Now I want to add that I absolutely avoid anti-inflammatories and cortisone injections like the plague usually. Because as an endurance athlete, the usual reason we may need those interventions is because we have overdone things, and have overuse injuries/ niggles. And that means the best treatment is to back off or rest.
But this isn't overuse. It's a traumatic injury. Mitch mentioned that I may have also damaged the pleura (the thin layer of tissue that separates the lung from the chest wall). Any damage to that is incredibly painful. But there were no signs of effusion, or bleeding in the pleura, so he was confident the cortisone would settle the problem enough to make me more comfortable. Wow. What a relief! I knew when I woke up today that I could breathe more easily, and there was none of the stabbing pain there had been yesterday.
I can't say it's great, I could feel pain across my chest and back throughout my 29 km hill run, and I had to walk a couple of sections, rather than get out of breath, but I am SO grateful to Mitch for giving me the opportunity to do that run.
I also managed some kind of a swim this evening - using a snorkel, so I wasn't having to take deep breaths. And 1 km of single arm - well my left arm IS the weaker one, so that has to be a bonus!

I'm also really grateful to a couple of other people:

Zoe Clark. Zoe raced Kona with me in 2015. A formidable athlete, but she has stepped away from triathlon somewhat recently. I think she realised how I'd been struggling with loneliness during a lot of my weekend sessions, and she came out to meet me today and ran my second lap with me. Zoe, if you're reading this, I can't begin to say how grateful I am for that.
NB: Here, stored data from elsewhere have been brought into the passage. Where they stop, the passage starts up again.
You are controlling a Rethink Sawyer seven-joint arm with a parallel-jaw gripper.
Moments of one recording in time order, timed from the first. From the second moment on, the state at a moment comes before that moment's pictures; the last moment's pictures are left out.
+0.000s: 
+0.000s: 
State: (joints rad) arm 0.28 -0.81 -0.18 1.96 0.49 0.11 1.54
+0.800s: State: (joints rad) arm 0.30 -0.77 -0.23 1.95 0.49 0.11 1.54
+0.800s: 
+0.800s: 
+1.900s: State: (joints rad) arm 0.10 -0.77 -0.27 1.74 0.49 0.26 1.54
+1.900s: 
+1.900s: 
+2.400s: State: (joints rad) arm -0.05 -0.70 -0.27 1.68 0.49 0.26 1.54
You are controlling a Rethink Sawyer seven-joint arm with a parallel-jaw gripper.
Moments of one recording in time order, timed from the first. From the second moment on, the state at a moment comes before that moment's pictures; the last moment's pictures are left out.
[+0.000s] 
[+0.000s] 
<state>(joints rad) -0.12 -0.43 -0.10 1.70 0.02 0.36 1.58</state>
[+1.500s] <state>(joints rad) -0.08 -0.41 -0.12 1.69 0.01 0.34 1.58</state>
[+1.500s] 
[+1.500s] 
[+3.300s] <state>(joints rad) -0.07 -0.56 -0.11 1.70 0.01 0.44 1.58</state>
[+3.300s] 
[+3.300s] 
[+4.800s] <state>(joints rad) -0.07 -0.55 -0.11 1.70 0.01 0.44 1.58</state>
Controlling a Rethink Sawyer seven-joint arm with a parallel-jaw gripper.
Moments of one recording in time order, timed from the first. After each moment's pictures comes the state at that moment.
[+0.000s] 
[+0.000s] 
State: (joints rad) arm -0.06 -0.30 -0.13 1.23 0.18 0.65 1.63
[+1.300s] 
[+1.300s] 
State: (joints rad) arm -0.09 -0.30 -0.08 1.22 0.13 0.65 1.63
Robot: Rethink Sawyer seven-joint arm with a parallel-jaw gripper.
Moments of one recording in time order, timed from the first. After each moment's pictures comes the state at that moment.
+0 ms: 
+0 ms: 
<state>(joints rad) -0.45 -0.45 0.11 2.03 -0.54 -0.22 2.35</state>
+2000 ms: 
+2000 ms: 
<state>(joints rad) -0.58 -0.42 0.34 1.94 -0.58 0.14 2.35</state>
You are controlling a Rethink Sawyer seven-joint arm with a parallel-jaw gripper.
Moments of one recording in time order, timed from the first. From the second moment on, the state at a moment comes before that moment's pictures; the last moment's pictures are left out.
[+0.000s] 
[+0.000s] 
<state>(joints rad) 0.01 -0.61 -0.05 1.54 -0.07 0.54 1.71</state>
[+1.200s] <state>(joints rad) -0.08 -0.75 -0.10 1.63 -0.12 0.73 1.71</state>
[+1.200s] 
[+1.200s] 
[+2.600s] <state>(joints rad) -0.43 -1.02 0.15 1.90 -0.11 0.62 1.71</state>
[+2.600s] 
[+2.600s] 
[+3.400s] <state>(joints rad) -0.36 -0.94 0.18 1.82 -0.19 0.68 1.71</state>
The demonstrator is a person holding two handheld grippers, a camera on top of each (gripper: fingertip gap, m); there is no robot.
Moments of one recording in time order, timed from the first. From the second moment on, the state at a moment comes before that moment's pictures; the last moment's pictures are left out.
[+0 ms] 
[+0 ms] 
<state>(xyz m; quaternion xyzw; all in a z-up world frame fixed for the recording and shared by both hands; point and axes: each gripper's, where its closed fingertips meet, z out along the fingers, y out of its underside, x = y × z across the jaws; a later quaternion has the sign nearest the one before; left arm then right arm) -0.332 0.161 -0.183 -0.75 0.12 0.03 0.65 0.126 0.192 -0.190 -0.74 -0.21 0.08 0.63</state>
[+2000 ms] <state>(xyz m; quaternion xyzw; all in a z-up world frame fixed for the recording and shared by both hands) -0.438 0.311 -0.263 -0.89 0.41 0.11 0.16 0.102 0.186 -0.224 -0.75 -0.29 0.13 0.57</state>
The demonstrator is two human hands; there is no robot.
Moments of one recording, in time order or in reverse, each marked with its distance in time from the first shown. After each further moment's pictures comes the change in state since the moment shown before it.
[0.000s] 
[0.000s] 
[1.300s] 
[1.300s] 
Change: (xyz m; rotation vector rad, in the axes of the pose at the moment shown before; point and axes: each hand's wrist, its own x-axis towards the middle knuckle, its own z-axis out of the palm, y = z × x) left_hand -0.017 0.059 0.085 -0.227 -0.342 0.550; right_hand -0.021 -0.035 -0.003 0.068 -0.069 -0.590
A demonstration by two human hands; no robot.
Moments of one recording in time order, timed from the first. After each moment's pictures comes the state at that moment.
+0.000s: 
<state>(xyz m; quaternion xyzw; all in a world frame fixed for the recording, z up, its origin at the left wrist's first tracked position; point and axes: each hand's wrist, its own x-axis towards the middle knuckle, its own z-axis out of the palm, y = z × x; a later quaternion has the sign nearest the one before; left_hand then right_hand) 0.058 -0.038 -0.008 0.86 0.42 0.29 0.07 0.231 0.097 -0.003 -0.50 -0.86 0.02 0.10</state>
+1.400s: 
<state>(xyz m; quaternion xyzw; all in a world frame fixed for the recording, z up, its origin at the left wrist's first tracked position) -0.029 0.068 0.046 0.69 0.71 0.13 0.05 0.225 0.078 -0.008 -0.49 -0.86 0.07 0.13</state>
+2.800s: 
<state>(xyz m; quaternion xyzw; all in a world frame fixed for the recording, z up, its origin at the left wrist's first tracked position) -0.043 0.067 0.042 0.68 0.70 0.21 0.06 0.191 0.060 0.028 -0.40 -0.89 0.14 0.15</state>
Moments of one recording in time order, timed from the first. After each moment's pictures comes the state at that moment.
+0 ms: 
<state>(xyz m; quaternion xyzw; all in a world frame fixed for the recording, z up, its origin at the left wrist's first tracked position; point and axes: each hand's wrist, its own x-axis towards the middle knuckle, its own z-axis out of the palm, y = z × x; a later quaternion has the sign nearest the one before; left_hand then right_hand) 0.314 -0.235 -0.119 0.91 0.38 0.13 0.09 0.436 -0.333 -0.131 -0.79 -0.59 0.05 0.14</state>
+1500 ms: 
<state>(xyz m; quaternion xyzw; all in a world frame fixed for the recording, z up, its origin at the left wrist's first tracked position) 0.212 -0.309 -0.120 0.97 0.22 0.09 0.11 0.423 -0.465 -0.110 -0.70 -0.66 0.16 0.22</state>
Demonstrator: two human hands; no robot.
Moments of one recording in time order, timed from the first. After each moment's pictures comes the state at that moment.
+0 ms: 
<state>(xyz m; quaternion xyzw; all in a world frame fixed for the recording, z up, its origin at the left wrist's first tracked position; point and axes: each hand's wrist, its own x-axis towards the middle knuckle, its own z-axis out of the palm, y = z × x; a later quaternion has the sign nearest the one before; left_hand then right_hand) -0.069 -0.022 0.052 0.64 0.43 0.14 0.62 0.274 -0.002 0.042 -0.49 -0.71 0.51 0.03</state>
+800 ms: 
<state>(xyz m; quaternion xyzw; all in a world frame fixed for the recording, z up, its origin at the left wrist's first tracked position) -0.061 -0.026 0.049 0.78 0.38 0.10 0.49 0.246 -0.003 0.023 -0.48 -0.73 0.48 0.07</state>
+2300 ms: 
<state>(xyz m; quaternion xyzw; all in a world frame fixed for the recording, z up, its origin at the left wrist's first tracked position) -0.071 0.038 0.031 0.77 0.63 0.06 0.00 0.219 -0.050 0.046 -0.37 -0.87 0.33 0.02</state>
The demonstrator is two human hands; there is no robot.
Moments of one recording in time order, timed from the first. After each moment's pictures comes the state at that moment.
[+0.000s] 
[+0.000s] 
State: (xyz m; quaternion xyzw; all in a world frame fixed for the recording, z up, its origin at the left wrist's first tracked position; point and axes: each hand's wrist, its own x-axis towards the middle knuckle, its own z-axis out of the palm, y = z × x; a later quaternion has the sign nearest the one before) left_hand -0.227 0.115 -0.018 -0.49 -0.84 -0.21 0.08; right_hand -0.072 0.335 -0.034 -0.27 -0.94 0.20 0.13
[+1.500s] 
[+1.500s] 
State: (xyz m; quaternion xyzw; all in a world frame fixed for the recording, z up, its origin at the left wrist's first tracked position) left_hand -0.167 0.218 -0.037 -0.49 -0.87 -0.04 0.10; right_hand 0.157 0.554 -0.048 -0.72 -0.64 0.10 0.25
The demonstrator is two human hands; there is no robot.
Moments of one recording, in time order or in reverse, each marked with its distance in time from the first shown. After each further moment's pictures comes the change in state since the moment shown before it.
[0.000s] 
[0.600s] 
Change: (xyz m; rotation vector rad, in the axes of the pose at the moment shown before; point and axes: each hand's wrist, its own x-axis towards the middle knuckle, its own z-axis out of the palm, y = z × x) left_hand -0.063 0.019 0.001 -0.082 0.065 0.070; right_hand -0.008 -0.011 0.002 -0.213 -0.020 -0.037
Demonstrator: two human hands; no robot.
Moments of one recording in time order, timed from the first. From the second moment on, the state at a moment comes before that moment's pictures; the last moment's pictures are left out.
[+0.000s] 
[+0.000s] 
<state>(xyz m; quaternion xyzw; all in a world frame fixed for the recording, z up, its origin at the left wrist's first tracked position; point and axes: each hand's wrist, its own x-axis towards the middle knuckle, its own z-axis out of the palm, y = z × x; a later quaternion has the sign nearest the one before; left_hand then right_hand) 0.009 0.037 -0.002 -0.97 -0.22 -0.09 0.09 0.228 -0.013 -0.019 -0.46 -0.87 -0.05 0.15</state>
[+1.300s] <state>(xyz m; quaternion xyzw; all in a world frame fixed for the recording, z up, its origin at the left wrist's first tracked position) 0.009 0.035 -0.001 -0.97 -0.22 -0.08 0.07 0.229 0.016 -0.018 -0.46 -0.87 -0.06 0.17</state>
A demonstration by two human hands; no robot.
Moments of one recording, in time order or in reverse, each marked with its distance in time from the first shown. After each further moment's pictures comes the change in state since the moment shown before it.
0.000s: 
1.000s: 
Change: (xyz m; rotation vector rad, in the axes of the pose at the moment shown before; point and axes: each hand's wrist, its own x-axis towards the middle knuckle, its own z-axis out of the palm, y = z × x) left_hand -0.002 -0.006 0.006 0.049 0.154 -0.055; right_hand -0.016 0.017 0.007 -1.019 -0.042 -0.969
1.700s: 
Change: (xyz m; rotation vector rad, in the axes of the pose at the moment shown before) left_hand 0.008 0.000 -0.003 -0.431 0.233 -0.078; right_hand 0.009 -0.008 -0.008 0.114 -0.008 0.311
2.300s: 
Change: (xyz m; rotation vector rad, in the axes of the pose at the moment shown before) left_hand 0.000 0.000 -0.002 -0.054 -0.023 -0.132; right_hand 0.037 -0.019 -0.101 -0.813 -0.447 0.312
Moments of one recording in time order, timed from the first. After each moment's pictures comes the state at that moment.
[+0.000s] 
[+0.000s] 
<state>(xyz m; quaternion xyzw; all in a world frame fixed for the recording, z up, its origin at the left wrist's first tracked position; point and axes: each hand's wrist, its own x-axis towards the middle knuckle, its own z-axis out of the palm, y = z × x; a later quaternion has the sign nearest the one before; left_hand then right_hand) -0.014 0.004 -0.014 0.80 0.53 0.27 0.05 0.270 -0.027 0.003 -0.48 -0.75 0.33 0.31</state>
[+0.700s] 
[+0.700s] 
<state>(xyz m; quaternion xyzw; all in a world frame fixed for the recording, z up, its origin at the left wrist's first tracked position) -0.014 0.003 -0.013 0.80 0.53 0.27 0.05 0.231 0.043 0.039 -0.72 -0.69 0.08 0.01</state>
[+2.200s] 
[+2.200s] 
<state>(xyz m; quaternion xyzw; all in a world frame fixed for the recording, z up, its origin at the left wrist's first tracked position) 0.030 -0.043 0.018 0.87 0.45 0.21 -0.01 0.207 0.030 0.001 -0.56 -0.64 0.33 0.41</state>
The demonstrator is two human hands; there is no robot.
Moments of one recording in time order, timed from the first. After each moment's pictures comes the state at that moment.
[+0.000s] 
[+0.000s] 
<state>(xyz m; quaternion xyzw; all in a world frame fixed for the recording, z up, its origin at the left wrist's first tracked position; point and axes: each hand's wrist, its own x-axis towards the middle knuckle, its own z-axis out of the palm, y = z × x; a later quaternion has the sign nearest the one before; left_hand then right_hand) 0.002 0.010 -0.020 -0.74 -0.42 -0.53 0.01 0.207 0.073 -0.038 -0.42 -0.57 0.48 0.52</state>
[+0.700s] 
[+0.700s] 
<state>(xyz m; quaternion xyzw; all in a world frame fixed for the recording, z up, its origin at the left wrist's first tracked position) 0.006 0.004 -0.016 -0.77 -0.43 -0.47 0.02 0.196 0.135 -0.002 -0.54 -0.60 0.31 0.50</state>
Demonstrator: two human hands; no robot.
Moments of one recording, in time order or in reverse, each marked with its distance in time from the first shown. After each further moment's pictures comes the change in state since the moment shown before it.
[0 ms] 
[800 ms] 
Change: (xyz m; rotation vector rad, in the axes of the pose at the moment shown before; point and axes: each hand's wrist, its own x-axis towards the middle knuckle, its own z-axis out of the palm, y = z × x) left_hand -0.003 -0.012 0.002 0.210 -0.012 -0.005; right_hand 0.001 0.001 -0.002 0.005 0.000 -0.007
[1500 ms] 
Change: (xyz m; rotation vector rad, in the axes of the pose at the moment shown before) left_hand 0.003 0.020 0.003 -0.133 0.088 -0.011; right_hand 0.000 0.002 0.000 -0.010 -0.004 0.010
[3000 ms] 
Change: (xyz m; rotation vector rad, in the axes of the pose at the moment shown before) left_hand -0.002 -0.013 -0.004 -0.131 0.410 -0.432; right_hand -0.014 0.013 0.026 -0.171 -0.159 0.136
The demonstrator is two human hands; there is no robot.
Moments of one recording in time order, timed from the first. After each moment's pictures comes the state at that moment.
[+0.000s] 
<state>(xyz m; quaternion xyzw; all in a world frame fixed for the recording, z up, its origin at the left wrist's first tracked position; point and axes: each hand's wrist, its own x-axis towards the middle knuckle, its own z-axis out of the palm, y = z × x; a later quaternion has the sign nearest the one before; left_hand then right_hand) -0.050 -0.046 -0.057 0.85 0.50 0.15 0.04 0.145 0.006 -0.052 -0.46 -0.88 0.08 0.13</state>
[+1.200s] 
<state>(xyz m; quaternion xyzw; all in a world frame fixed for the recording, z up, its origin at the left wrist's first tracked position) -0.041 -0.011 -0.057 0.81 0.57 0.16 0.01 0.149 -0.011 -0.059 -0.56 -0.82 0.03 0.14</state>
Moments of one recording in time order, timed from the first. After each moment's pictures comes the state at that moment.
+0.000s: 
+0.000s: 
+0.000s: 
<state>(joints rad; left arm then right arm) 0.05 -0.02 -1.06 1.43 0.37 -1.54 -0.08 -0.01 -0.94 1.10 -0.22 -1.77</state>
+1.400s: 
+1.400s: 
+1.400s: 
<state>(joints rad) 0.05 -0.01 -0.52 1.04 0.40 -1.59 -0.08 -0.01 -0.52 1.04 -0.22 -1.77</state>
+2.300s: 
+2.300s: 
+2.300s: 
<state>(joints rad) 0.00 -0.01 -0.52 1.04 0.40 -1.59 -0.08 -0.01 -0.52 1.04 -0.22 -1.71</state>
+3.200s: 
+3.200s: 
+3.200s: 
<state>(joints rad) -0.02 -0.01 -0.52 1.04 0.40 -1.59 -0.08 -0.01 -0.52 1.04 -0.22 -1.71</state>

Peter. He worries about me. He knows how determined I can be to achieve my goals (whatever they actually are for this race - I'm not sure yet!!!). But also, he knows how self-destructive following those goals can be for me. I'm selfish a lot of the time. He, without question has compromised his own training recently, just to make sure I am supported and OK. Yesterday, he was up at 5am, making me coffee, driving out 40km, only to pack up and drive back again.
Peter - my rock
For my "one way epic" he rode INTO the wind, to meet me, while I was yelling "yeehaa" on my glory run with the wind. It is emotionally exhausting supporting someone like that. There have been times where the last thing he wants to talk about is triathlon. So all I can say is that I am utterly grateful for all of it.

Next year Pete wants to race the Ironman 70.3 World Champs in South Africa. I've qualified already (in Cebu), so after Kona, it's Pete's turn. Yes, I'll race next year, but not a full Ironman. It's Pete's turn to focus on his goals.

I dared to think that for my swim, the next few weeks would be the "icing on the cake". As I said earlier today, I'm confident I will be able to swim, and swim well in Hawaii, but maybe the icing will now be a little thinner (or lumpier!) than I might like. But that's Ironman. Goal number one HAS to be to make the start line healthy and in one piece. At the moment I feel a little broken, but 5 weeks is still plenty of time to heal. And when I played rugby, I always got up again, no matter how many times I was knocked down.